North Korea is warning that it will continue to develop its nuclear program, but says it has not envisioned “a military measure like a nuclear test.”
The North Korean Central news Agency quoted a Foreign Ministry spokesman on Tuesday as saying “the North did not have a plan for a nuclear test from the beginning, because it sought to launch a scientific and technical satellite.” The spokesman also said “the road toward a peaceful resolution of the nuclear issue on the Korean peninsula through dialogue and negotiation still exists.”
Pyongyang's statement follows weeks of Western warnings that suggest the North was preparing its third underground nuclear test since 2006. However, Western diplomatic and intelligence sources said late last month that satellite imagery from the suspected launch site in the North did not yet show the presence of equipment necessary to conduct such a test.

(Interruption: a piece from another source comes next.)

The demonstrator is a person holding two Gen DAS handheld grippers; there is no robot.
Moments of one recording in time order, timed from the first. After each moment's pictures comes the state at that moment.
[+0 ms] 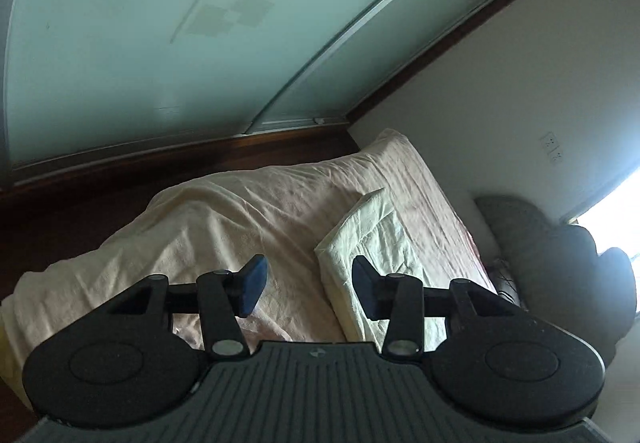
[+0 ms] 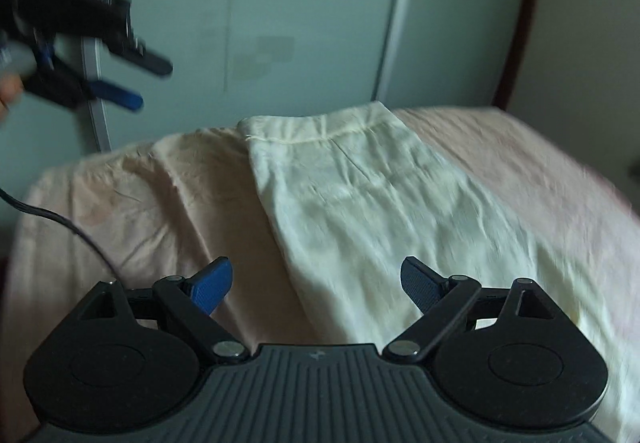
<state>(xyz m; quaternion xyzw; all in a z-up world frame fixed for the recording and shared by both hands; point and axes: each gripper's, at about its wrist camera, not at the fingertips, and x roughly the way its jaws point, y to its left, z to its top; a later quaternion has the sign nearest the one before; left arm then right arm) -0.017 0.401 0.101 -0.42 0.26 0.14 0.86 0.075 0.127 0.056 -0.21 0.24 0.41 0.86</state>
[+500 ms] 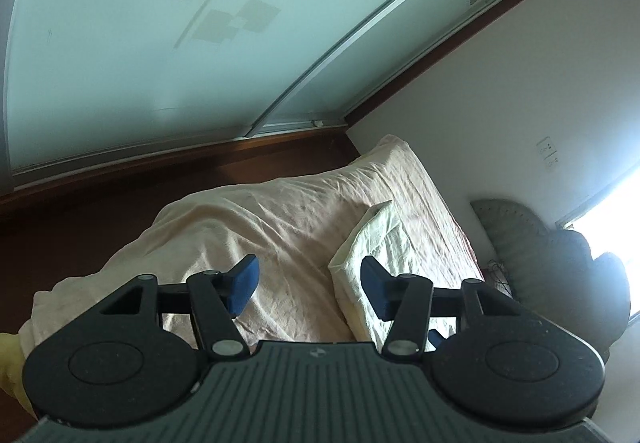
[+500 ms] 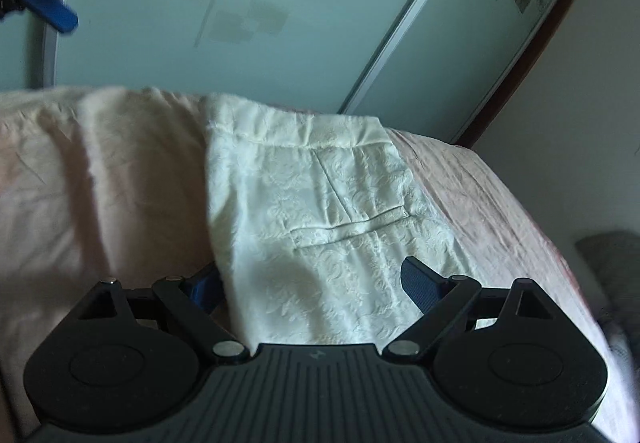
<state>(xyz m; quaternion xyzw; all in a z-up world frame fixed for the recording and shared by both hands) -0.024 0.425 0.097 -0.43 0.26 0.13 0.86 0.113 0.193 0.028 -0.34 0.19 0.33 0.86</state>
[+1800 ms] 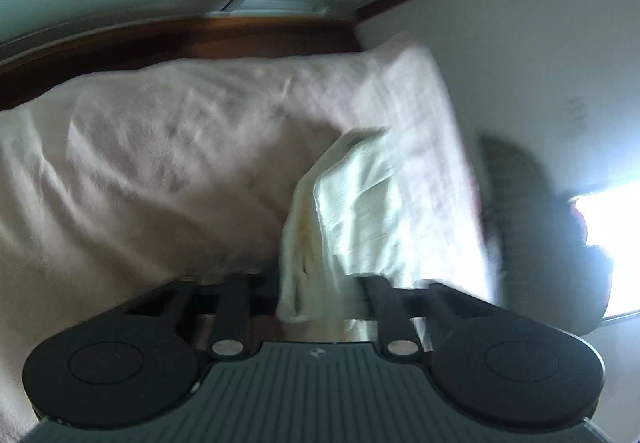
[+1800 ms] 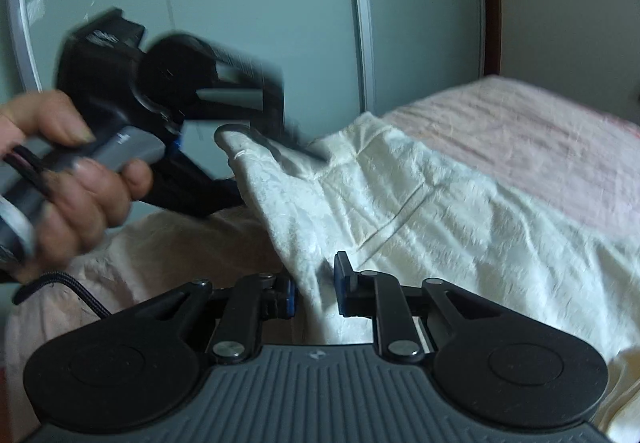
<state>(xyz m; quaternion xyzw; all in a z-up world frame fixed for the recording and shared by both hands) 0.171 0.399 0.024 -0.50 0.40 0.08 0.76 0.153 0.150 0.054 -0.05 0.30 0.41 0.86</state>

Pyongyang's statement came after the Group of Eight world leaders issued a declaration Monday warning of more sanctions against the North if it continues to threaten the stability of the region.
North Korea was the target of widespread international condemnation following a failed rocket launch last month. The United Nations and a host of Western governments accused Pyongyang of using the satellite launch as a pretext for long-range missile testing prohibited under U.N. sanctions.

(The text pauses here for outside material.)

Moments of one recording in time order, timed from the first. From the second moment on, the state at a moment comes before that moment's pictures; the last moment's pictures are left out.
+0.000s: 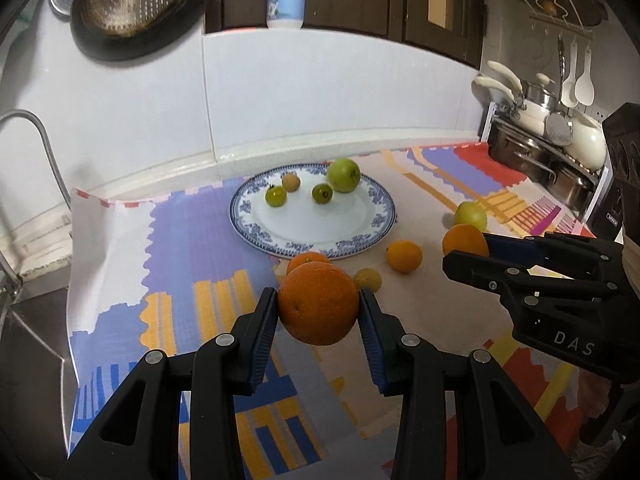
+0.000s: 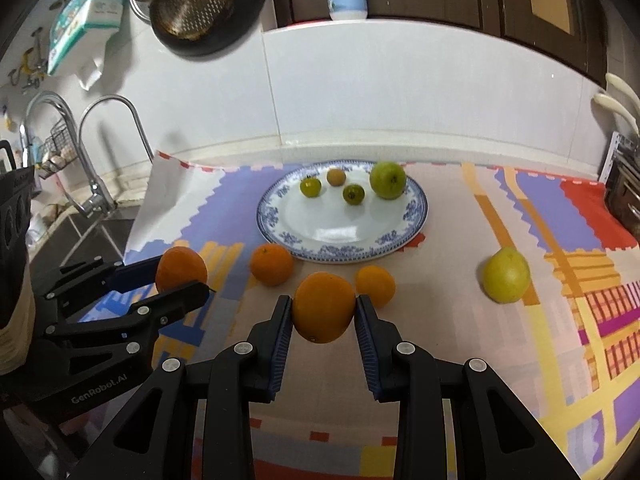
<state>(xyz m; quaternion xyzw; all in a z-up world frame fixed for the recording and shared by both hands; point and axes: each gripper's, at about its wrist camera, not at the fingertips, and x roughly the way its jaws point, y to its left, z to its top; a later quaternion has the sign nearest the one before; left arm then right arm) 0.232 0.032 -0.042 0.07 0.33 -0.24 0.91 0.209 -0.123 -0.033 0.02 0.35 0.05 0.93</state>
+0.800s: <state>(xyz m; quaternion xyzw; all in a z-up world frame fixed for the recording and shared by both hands) 0.232 -0.002 0.013 0.06 0.27 -0.18 0.94 0.216 -0.159 0.020 0.01 0.29 0.09 0.95</state>
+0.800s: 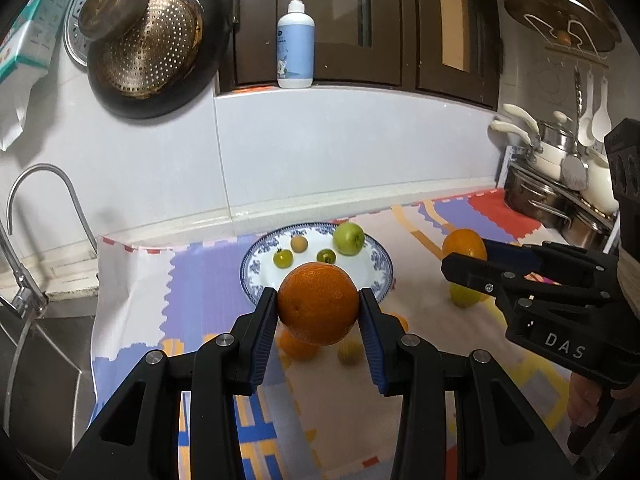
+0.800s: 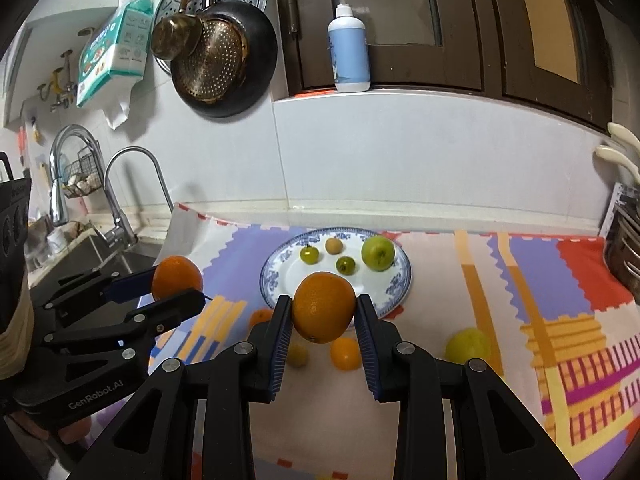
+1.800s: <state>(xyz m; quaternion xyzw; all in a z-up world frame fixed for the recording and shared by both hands) 0.364 -0.025 -0.021 0.04 0.34 -0.17 0.92 0.345 -0.175 -0.015 0.04 0.35 0.10 0.93</state>
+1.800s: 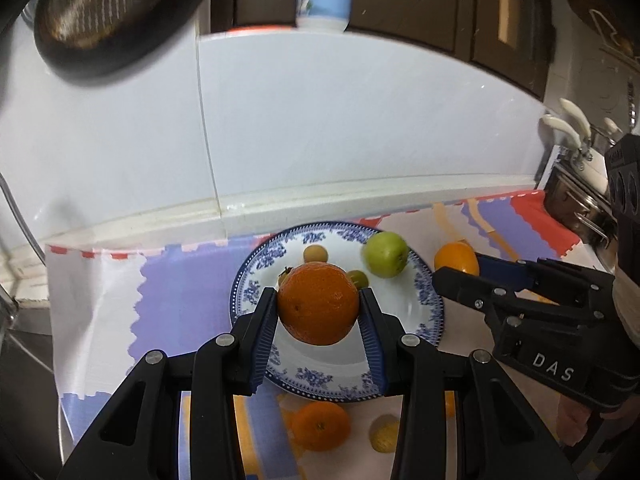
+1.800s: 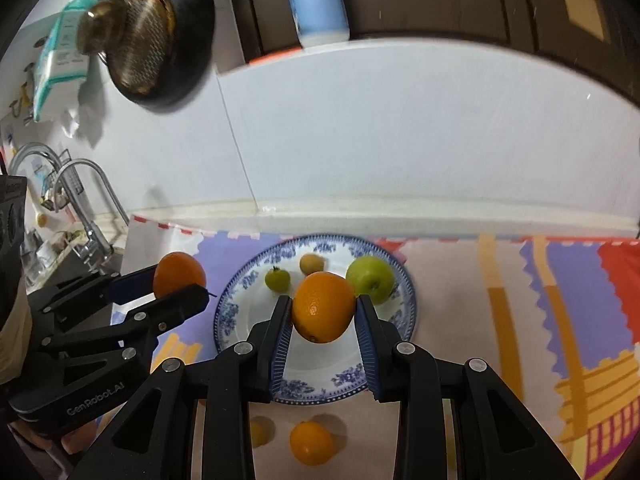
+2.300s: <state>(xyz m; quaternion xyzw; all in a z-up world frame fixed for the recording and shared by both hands) 0.415 -0.034 -0.065 0.03 0.41 -0.17 0.89 0.395 -0.178 -0.074 0.06 0.42 0.09 0.90</state>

Weeks after North Korean launch plans were announced in March, South Korea quoted an unidentified intelligence source as saying the North appeared to be preparing for a new weapons test. The source said satellite imagery showed workers digging what appeared to be a new tunnel at the Punggye-ri site. Pyongyang conducted both previous nuclear tests at that site — the first in 2006 and again in 2009.
Tuesday's North Korean statement also said it was preparing unspecified “countermeasures” to respond to the United States, but it did not elaborate.